**Requirement:** Where the string "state" occurs in a line of the data below, that line should be copied.

+ + + + + + +

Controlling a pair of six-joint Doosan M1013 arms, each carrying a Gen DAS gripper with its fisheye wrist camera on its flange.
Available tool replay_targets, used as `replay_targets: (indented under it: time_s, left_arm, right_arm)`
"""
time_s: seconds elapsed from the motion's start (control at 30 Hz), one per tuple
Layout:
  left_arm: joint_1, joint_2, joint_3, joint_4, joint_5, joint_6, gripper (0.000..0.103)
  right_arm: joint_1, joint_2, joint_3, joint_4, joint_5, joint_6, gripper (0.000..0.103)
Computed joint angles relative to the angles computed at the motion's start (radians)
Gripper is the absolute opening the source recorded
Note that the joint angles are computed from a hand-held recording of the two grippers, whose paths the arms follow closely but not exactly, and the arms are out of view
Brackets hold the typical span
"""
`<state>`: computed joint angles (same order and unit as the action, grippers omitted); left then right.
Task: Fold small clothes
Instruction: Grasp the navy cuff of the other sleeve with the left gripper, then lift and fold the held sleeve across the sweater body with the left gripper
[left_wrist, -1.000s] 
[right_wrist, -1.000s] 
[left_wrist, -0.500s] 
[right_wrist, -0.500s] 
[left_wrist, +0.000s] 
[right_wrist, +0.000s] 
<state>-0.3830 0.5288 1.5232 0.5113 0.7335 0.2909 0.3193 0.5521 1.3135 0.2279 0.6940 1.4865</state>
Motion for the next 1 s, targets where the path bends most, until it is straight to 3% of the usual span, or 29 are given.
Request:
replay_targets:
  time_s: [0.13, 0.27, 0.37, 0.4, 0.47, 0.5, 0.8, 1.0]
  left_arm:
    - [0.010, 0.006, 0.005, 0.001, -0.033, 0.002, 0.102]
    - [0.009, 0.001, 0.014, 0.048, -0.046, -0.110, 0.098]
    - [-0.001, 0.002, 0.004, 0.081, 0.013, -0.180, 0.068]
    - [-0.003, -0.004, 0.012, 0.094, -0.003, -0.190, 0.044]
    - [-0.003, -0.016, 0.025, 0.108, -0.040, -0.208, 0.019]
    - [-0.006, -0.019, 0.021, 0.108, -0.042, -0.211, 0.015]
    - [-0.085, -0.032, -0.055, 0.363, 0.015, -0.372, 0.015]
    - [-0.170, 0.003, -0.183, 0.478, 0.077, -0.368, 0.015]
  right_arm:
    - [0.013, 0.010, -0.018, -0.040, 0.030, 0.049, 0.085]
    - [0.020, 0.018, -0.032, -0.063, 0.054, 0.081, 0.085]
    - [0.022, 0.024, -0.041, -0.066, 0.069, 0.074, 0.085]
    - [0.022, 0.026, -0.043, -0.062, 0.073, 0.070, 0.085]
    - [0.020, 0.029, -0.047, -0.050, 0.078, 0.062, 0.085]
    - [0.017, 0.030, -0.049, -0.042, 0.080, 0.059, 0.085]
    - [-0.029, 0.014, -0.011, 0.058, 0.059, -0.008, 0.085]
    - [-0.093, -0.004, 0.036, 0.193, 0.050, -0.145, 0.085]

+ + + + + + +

**Solution:**
`<state>`: computed joint angles (same order and unit as the action, grippers omitted); left then right.
<state>-0.3830 0.5288 1.5232 0.5113 0.7335 0.2909 0.3193 0.5521 1.3135 0.2279 0.6940 1.4865</state>

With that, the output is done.